Your task is to copy all of the entries exactly as they are given.

[Recorded data]
★ ★ ★ ★

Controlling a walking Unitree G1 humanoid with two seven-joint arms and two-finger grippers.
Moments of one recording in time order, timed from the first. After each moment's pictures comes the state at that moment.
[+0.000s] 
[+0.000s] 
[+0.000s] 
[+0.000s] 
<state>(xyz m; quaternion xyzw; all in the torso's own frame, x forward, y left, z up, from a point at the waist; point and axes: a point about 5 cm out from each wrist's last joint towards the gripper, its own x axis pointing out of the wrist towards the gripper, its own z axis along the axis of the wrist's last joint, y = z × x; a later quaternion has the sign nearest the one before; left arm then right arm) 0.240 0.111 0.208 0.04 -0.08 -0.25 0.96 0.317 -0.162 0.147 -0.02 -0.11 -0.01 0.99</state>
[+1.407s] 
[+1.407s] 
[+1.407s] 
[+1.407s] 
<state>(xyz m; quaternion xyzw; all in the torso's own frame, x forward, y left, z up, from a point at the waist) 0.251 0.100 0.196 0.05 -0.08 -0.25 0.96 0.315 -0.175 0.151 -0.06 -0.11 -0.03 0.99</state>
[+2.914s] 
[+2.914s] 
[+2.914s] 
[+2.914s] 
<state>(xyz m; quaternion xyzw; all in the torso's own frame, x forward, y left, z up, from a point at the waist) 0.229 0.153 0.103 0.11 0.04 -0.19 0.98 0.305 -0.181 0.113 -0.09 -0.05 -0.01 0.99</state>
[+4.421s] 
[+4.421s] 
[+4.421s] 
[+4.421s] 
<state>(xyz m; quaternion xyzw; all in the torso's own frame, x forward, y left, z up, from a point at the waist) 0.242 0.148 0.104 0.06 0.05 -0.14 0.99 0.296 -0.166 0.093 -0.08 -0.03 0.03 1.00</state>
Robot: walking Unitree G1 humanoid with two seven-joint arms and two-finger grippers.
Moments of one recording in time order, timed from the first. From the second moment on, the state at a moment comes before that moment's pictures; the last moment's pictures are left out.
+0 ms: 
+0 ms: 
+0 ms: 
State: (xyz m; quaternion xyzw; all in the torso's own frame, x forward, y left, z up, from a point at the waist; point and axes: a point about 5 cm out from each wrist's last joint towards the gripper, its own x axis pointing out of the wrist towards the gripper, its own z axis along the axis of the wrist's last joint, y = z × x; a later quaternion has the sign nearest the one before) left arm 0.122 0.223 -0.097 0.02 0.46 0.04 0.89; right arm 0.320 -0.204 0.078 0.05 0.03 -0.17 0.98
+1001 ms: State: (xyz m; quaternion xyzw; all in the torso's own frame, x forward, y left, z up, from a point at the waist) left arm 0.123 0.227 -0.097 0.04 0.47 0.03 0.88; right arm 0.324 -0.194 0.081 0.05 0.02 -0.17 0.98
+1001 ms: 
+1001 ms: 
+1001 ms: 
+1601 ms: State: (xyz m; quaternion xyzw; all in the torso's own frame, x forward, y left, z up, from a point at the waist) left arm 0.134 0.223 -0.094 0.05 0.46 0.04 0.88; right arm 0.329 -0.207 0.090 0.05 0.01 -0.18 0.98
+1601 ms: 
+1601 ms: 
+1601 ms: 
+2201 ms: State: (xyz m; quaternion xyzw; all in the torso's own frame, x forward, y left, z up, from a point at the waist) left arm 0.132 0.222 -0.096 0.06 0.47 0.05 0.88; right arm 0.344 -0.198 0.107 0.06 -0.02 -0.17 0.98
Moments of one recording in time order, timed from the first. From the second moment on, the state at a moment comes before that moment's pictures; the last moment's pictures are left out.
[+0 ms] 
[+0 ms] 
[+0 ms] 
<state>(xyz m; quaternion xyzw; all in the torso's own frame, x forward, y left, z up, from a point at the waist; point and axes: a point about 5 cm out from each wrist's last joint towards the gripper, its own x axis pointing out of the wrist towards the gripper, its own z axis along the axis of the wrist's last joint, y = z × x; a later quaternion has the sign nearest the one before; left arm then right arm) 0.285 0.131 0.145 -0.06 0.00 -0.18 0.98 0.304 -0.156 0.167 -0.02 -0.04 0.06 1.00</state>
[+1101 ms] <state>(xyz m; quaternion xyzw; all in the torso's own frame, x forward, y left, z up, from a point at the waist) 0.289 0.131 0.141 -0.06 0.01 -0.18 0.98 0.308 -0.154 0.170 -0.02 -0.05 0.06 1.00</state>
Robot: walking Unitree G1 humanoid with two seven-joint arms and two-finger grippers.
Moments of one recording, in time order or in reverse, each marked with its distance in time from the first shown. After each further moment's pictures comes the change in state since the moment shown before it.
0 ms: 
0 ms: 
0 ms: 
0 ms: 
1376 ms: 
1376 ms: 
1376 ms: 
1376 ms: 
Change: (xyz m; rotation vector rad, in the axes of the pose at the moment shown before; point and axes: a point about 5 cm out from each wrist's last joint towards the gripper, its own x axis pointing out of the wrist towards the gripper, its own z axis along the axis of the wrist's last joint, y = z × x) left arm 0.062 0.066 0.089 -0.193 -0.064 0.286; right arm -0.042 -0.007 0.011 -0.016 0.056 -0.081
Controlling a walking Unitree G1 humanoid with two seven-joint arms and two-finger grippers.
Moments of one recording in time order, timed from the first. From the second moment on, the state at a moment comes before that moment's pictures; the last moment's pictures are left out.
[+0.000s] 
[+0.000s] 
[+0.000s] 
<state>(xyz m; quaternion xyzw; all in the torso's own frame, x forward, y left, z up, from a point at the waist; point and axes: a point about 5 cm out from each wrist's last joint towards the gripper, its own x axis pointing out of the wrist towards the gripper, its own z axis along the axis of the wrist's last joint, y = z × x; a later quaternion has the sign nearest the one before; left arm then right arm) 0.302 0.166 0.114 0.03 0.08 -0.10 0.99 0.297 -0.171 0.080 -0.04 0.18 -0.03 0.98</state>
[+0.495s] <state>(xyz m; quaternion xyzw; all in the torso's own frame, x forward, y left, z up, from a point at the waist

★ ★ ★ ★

- _YOUR RESPONSE_
Controlling a walking Unitree G1 humanoid with two seven-joint arms and two-finger grippers.
Moments of one recording in time order, timed from the first. After each moment's pictures comes the state at that moment.
[+0.000s] 
[+0.000s] 
[+0.000s] 
[+0.000s] 
<state>(xyz m; quaternion xyzw; all in the torso's own frame, x forward, y left, z up, from a point at the waist; point and axes: a point about 5 cm out from each wrist's last joint towards the gripper, its own x axis pointing out of the wrist towards the gripper, its own z axis along the axis of the wrist's last joint, y = z × x; a later quaternion has the sign nearest the one before; left arm then right arm) 0.240 0.111 0.208 0.04 -0.08 -0.25 0.96 0.317 -0.162 0.147 -0.02 -0.11 -0.01 0.99</state>
[+1.407s] 
[+1.407s] 
[+1.407s] 
[+1.407s] 
<state>(xyz m; quaternion xyzw; all in the torso's own frame, x forward, y left, z up, from a point at the waist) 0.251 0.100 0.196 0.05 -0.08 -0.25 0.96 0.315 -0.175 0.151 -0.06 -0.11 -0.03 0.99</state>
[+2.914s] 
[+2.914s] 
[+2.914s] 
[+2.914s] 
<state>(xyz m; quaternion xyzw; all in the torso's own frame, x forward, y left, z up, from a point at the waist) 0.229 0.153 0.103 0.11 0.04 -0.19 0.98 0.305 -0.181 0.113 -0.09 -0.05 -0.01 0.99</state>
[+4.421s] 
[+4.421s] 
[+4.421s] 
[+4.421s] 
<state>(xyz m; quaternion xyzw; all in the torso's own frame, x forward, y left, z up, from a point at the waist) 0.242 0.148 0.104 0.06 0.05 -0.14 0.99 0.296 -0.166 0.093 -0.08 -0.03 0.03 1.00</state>
Robot: walking Unitree G1 humanoid with two seven-joint arms and two-finger grippers.
Moments of one recording in time order, timed from the first. From the second moment on, the state at a moment comes before that moment's pictures; the last moment's pictures are left out.
+0 ms: 
+0 ms: 
+0 ms: 
State: (xyz m; quaternion xyzw; all in the torso's own frame, x forward, y left, z up, from a point at the waist; point and axes: a point about 5 cm out from each wrist's last joint towards the gripper, its own x axis pointing out of the wrist towards the gripper, its own z axis along the axis of the wrist's last joint, y = z × x; a later quaternion has the sign nearest the one before) left arm 0.122 0.223 -0.097 0.02 0.46 0.04 0.89; right arm 0.320 -0.204 0.078 0.05 0.03 -0.17 0.98
+1001 ms: State: (xyz m; quaternion xyzw; all in the torso's own frame, x forward, y left, z up, from a point at the waist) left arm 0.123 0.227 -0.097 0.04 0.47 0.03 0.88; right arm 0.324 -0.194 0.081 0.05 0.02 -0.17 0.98
+1001 ms: 
+1001 ms: 
+1001 ms: 
+1601 ms: State: (xyz m; quaternion xyzw; all in the torso's own frame, x forward, y left, z up, from a point at the waist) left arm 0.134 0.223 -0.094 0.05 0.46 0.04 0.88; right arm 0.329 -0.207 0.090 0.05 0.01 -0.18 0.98
+1601 ms: 
+1601 ms: 
+1601 ms: 
+2201 ms: State: (xyz m; quaternion xyzw; all in the torso's own frame, x forward, y left, z up, from a point at the waist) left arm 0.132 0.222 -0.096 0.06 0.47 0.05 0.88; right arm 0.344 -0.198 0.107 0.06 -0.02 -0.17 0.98
Moments of one recording in time order, timed from the first. From the second moment on, the state at a moment comes before that moment's pictures; the last moment's pictures are left out.
[+0 ms] 
[+0 ms] 
[+0 ms] 
<state>(xyz m; quaternion xyzw; all in the torso's own frame, x forward, y left, z up, from a point at the waist; point and axes: a point about 5 cm out from each wrist's last joint towards the gripper, its own x axis pointing out of the wrist towards the gripper, its own z axis along the axis of the wrist's last joint, y = z × x; a later quaternion has the sign nearest the one before; left arm then right arm) 0.285 0.131 0.145 -0.06 0.00 -0.18 0.98 0.304 -0.156 0.167 -0.02 -0.04 0.06 1.00</state>
[+1101 ms] <state>(xyz m; quaternion xyzw; all in the torso's own frame, x forward, y left, z up, from a point at the waist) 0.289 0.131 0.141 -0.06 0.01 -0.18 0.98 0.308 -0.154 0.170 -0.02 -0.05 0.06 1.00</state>
Robot: walking Unitree G1 humanoid with two seven-joint arms and two-finger grippers.
Moments of one recording, in time order or in reverse, each marked with its distance in time from the first shown. After each further moment's pictures comes the change in state since the moment shown before it.
0 ms: 
0 ms: 
0 ms: 
0 ms: 
1376 ms: 
1376 ms: 
1376 ms: 
1376 ms: 
Change: (xyz m; rotation vector rad, in the axes of the pose at the moment shown before; point and axes: a point about 5 cm out from each wrist's last joint towards the gripper, its own x axis pointing out of the wrist towards the gripper, its own z axis along the axis of the wrist's last joint, y = z × x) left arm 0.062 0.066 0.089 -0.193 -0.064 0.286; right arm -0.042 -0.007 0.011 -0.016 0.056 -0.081
Controlling a walking Unitree G1 humanoid with two seven-joint arms and two-finger grippers.
Moments of one recording in time order, timed from the first. From the second moment on, the state at a moment comes before that moment's pictures; the last moment's pictures are left out.
[+0.000s] 
[+0.000s] 
[+0.000s] 
<state>(xyz m; quaternion xyzw; all in the torso's own frame, x forward, y left, z up, from a point at the waist; point and axes: a point about 5 cm out from each wrist's last joint towards the gripper, its own x axis pointing out of the wrist towards the gripper, its own z axis along the axis of the wrist's last joint, y = z × x; a later quaternion has the sign nearest the one before; left arm then right arm) 0.302 0.166 0.114 0.03 0.08 -0.10 0.99 0.297 -0.171 0.080 -0.04 0.18 -0.03 0.98</state>
[+0.495s] <state>(xyz m; quaternion xyzw; all in the torso's own frame, x forward, y left, z up, from a point at the waist

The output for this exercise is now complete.